[Information provided]
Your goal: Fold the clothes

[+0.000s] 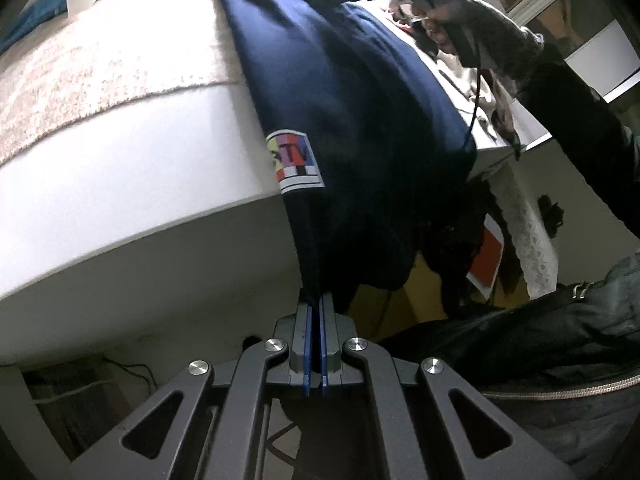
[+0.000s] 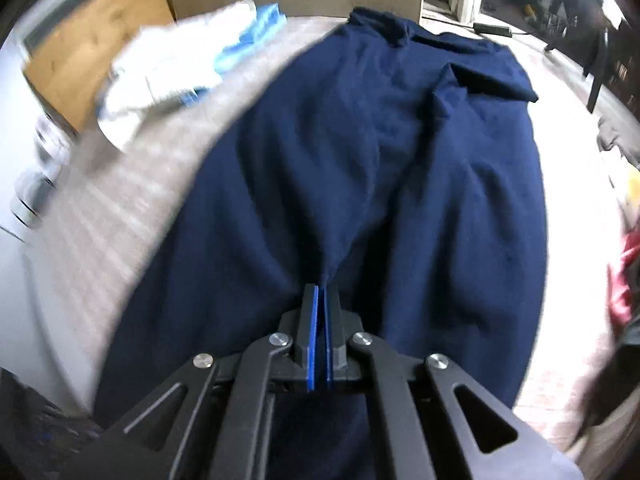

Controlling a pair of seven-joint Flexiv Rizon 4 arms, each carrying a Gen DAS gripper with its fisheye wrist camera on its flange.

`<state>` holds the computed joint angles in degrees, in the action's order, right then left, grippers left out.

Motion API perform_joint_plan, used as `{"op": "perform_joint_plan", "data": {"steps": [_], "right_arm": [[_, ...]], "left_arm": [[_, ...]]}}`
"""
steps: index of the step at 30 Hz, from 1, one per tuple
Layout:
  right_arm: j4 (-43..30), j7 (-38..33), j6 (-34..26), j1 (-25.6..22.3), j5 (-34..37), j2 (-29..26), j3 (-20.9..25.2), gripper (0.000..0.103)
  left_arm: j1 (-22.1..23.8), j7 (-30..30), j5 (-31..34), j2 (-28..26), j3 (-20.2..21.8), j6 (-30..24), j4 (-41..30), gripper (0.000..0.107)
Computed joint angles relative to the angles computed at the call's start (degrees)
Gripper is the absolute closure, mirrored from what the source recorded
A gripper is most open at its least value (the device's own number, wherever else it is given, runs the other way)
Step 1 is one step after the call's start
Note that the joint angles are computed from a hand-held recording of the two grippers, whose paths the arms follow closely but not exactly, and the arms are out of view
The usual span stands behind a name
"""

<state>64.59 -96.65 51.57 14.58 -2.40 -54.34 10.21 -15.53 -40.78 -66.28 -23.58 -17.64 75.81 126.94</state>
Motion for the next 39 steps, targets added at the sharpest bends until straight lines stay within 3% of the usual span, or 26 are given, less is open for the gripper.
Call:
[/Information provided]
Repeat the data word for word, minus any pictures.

◆ **Exercise result**:
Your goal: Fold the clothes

[+0.000s] 
[+0.000s] 

Controlling a pair of seven-joint Flexiv Rizon 4 arms, each carrying a Gen DAS gripper with its fisheye wrist camera on its flange.

`<state>` holds the computed joint angles in degrees, in the action's order, right then left, grippers left out.

Motion API perform_joint_plan, used as `{"op": "perform_joint_plan", "data": {"steps": [_], "right_arm": [[_, ...]], "left_arm": [[_, ...]]}}`
"""
steps: index of the step at 30 Hz, from 1, one per tuple
Layout:
  right_arm: j4 (-43..30), j7 (-38..33), j6 (-34..26), j1 (-25.6..22.3), j5 (-34..37), j2 (-29..26), j3 (-20.9..25.2), gripper (0.000..0.103)
  left_arm: j1 (-22.1..23.8), j7 (-30..30), j5 (-31..34), j2 (-28..26), j3 (-20.2..21.8), j6 (-30..24), j4 (-41..30), gripper (0.000..0.107)
Computed joint angles relative to the angles computed at the call's start (degrees)
Gripper is the absolute closure, mirrored from what the source recorded
A gripper is most open at its least value (the device's own number, wherever else it is given, runs the other way)
Step 1 is one step after the call's start
Note that the joint angles are computed from a hand-held recording of the two grippers, whose paths the arms follow closely but not exactly, and the arms are out of view
The usual span stands behind a name
"""

<state>64.59 -96.65 51.57 14.58 -2.40 -54.34 10.21 -15.53 -40.78 -66.28 -23.58 -17.64 75.81 126.94</state>
Motion for the next 39 steps, targets added at the sharpest bends until straight lines stay within 3% of the usual span, or 26 are given, less is open for the gripper.
Call:

With this, the answer is finished.